What you should do: Repeat only what runs from the line with "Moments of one" through the last line of the data below, both included, keeping every word as it is and leaving out the pictures.

[Dataset content]

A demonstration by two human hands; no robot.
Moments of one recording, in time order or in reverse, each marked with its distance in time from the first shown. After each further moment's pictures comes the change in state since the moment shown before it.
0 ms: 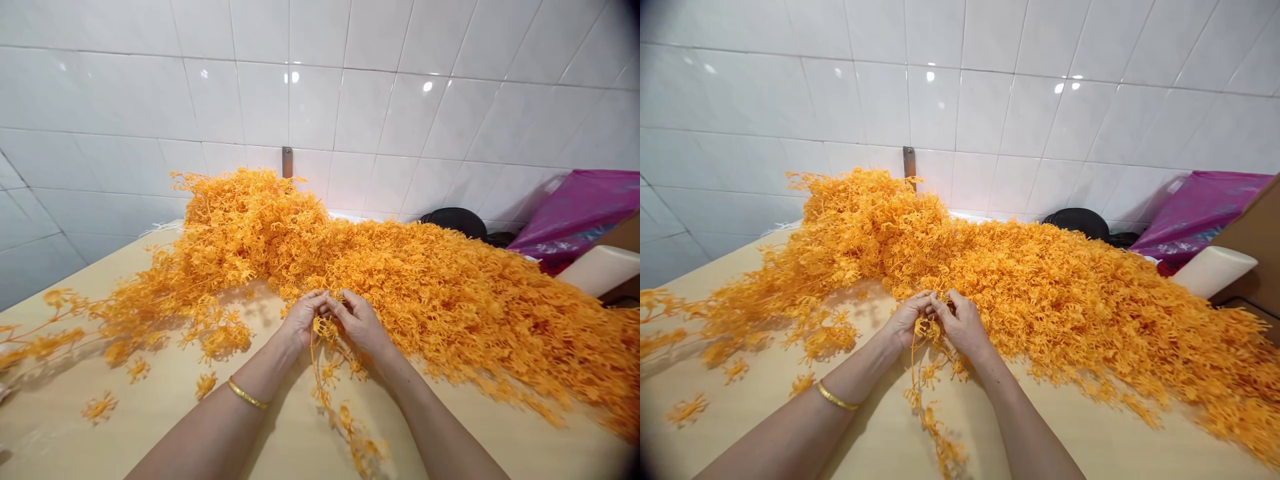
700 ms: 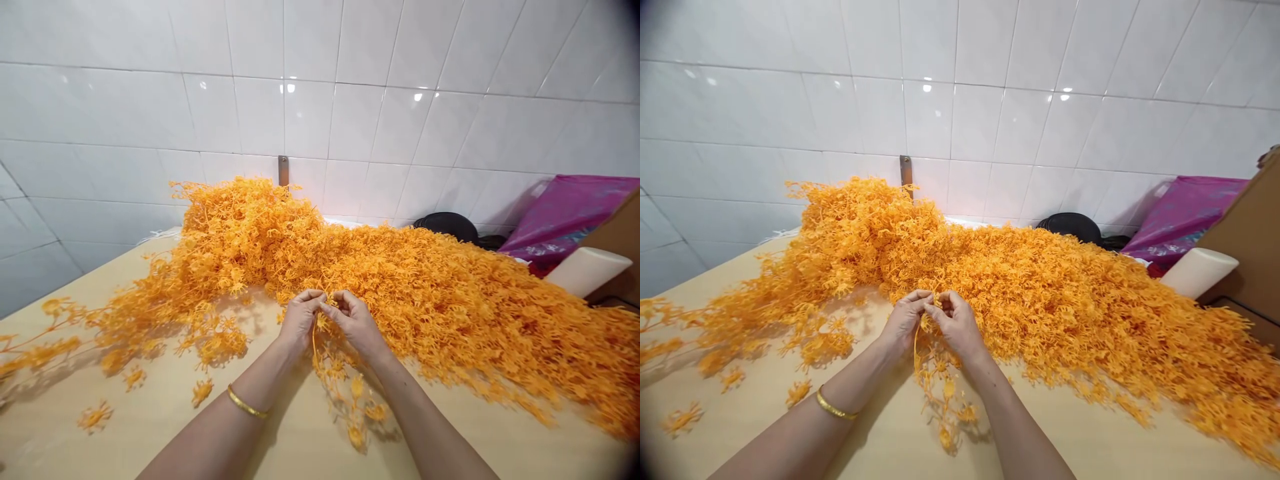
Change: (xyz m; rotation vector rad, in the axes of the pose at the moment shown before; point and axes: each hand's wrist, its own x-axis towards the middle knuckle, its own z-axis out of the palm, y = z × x) left_hand -0.001 -0.002 0.007 0.116 0.104 0.295; right_hand -0.001 -0.017 0.000 0.238 0.054 0.040
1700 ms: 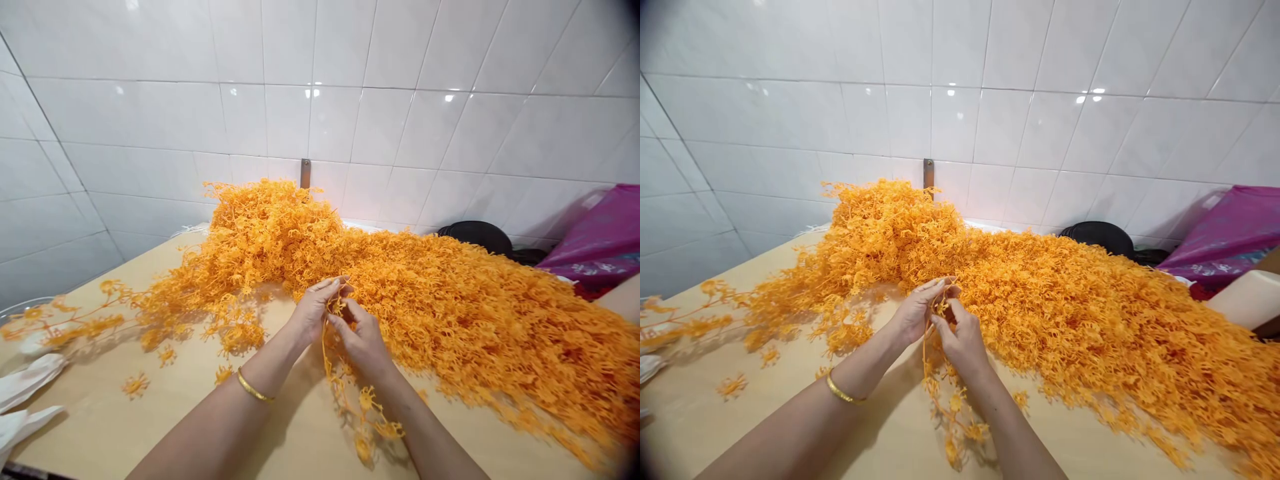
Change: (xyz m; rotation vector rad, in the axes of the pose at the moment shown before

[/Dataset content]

Result of the exercise:
Moments of one recording, in time order or in reverse, each marked with its distance in time from the first shown. After each further moment's pictures comes the change in state since the moment shown before it.
0 ms: 
700 ms: 
Change: (xyz m; rotation vector rad, in the axes of the pose at the moment shown before; point and axes: each hand's wrist, its own x-axis towards the middle knuckle, its own z-axis out of the palm, y = z × x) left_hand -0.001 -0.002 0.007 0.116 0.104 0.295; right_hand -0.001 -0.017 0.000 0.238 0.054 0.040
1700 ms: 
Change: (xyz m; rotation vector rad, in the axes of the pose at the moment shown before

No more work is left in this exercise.